**Exercise instructions**
Report every line in the listing that contains the string "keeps".
================
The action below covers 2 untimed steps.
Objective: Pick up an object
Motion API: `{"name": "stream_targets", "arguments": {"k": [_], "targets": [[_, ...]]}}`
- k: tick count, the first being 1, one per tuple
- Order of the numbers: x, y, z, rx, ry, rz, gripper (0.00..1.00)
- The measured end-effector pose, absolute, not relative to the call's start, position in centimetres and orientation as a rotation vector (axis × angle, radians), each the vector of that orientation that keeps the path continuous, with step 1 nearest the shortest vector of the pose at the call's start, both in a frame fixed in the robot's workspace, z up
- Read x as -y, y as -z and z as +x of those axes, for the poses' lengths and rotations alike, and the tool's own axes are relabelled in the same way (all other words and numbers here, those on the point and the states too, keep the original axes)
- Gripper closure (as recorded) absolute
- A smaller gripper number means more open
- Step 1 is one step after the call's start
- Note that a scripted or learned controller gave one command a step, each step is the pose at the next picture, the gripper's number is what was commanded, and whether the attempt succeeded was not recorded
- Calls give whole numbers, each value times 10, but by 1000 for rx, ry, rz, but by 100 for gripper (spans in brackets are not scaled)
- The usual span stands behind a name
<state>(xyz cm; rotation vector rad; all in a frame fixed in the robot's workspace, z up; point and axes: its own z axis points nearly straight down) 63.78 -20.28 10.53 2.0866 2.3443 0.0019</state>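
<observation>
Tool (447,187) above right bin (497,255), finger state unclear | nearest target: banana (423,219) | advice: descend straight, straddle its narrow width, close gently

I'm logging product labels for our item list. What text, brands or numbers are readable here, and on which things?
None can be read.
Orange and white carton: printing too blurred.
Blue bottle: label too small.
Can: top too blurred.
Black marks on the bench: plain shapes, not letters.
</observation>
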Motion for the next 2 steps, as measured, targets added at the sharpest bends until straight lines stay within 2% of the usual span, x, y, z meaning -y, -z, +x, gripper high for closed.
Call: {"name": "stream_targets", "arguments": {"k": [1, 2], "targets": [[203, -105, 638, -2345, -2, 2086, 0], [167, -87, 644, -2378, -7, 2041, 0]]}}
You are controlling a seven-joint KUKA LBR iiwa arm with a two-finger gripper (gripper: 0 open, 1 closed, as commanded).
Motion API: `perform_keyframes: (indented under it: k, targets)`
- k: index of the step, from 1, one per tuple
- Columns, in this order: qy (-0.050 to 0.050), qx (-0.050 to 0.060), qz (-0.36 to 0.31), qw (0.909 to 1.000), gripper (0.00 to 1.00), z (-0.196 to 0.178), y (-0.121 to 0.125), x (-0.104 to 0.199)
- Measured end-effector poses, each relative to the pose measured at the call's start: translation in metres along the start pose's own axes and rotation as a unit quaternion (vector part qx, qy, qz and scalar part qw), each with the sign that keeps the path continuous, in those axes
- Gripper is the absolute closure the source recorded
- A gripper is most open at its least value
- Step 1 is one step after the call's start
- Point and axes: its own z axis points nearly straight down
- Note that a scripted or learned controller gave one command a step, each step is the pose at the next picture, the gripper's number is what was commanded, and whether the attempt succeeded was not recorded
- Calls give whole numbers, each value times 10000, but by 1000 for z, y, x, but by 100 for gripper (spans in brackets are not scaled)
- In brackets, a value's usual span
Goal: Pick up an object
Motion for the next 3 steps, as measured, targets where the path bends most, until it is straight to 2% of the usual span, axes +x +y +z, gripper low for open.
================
**Exercise response**
- The measured end-effector pose, absolute, not relative to the call's start, position in centimetres and orientation as a rotation vector (axis × angle, radians), each the vector of that orientation that keeps the path continuous, with step 1 nearest the shortest vector of the pose at the call's start, both in a frame fixed in the robot's workspace, z up
- Measured end-effector poses, each relative to the pose measured at the call's start: translation in metres along the start pose's own axes and rotation as a unit quaternion (vector part qx, qy, qz and scalar part qw), each with the sign that keeps the path continuous, in those axes

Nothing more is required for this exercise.